Give back the records below exactly, omitting the pictures.

Supplied material —
● ● ● ● ●

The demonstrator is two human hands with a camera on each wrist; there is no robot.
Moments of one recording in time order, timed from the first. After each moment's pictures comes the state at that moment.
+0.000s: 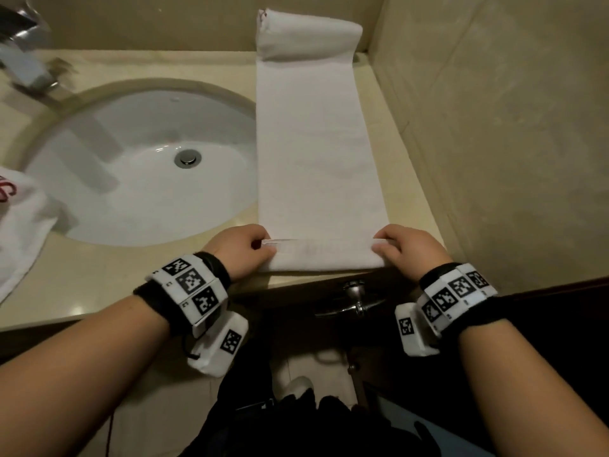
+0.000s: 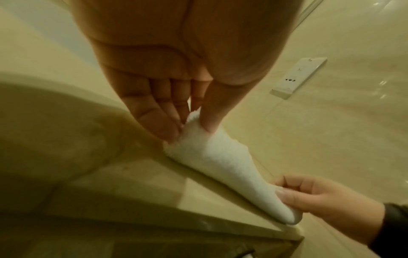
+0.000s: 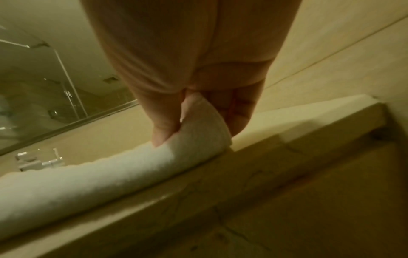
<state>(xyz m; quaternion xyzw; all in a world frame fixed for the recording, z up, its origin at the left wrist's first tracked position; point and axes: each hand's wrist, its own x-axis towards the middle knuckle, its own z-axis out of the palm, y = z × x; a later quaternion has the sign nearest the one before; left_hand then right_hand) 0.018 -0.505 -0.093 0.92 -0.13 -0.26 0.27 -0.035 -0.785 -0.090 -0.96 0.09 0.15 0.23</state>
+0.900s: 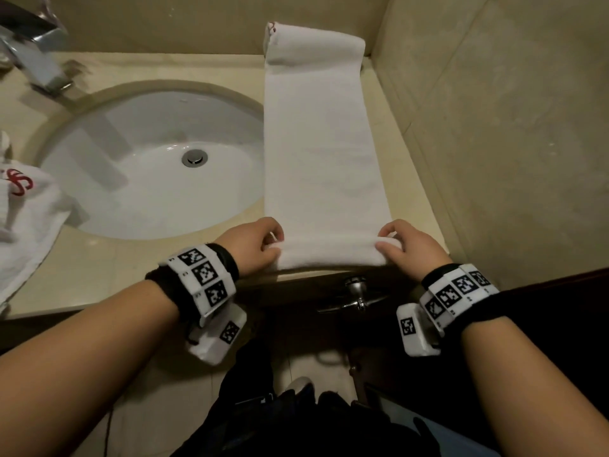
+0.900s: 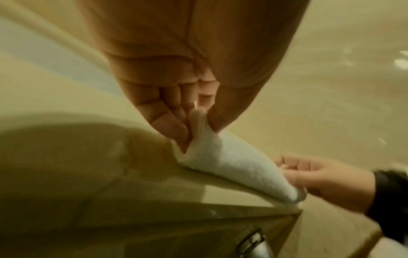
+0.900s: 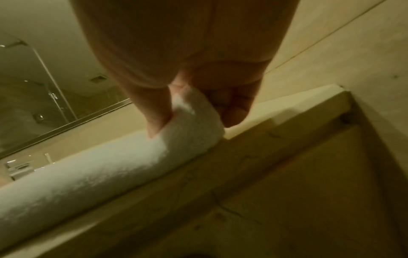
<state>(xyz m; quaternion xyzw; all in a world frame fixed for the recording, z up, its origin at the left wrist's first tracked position) 0.015 -0.506 -0.097 0.92 -0.19 -0.24 0.25 -0.043 -0.787 -0.096 -0.95 0.12 0.15 0.26</state>
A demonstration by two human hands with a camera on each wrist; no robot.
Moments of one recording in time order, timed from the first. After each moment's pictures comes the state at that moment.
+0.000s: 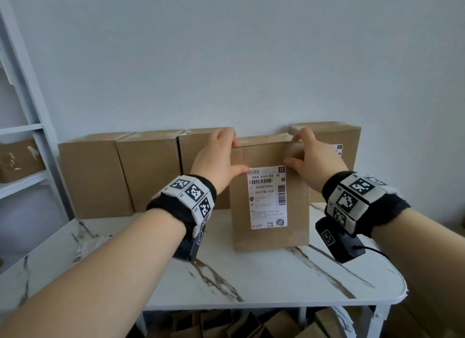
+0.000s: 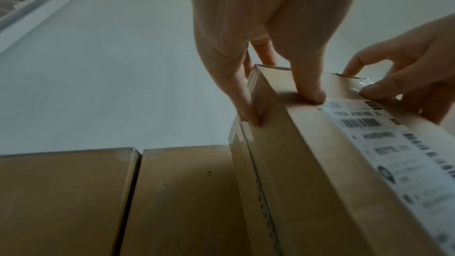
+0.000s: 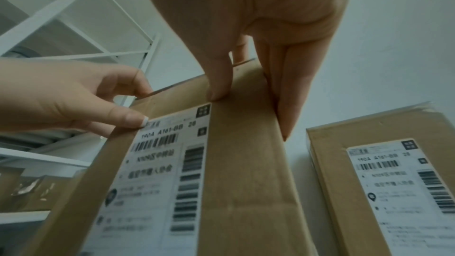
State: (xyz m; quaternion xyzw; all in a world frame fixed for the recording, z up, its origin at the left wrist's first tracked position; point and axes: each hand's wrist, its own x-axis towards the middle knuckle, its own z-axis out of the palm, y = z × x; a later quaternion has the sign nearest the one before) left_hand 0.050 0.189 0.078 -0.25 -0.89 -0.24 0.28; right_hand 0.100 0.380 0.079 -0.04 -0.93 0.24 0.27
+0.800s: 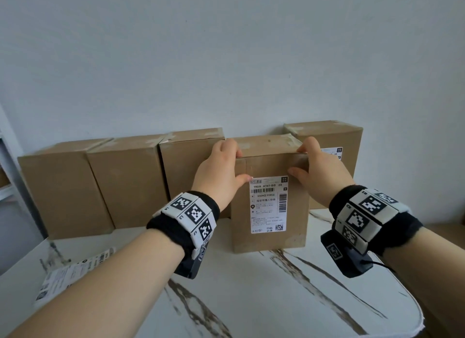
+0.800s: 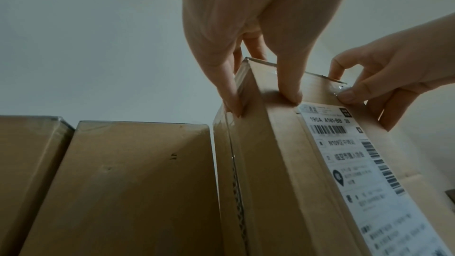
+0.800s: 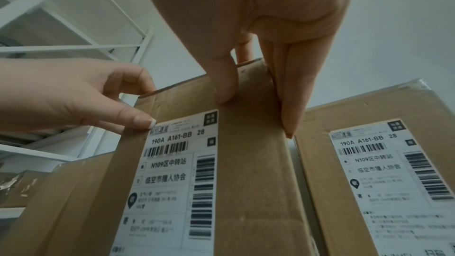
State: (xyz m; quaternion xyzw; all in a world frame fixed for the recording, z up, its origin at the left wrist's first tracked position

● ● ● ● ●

Expected answer —
The demonstrator is two human hands with a camera on each wrist; there is no robot.
Moments of one recording in time order, timed from the first. After each moment's pictures comes the state at that moment.
+0.000s: 
+0.000s: 
+0.000s: 
<state>(xyz m; quaternion xyzw; all in a world frame fixed for the recording, z up, its origin at the left wrist's first tracked position; point and axes: each hand's wrist, its own x-axis towards the middle knuckle, its own z-axis out of the palm, y = z × x; a later quaternion has the sign nearest the one before; left_hand then right_hand) 0.018 -0.505 -0.093 0.92 -0.13 -0.26 0.27 -0.035 -0.785 -0.090 -0.96 0.09 0.15 0.23</state>
+0.900s: 
+0.900s: 
+0.900s: 
<state>(xyz m; quaternion xyzw; all in a world frame fixed for the recording, z up, its origin at the left wrist's first tracked position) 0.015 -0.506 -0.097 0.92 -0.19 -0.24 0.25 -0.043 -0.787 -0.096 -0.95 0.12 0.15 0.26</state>
A demonstration by two human hands with a camera on each wrist; no robot.
Moments of one recording in time order, timed from the first. After each moment's pictures comes the state at that moment.
+0.000s: 
+0.000s: 
+0.000s: 
State: (xyz m; quaternion xyzw; all in a world frame fixed for the recording, z up, its origin at the left wrist's first tracked position; point and axes: each hand's wrist, its own x-axis towards the middle knuckle, its own z-axis out of the palm, y = z × x; a later quaternion has the sign nearest the one before) left_hand 0.050 0.189 0.078 -0.25 -0.89 -0.24 0.28; right_hand 0.100 0.380 0.079 -0.04 -0.93 0.24 0.27
+0.800s: 
+0.800s: 
+0.800s: 
State: (xyz m; quaternion xyzw; all in a world frame fixed for the recording, z up, its origin at the left wrist's first tracked position

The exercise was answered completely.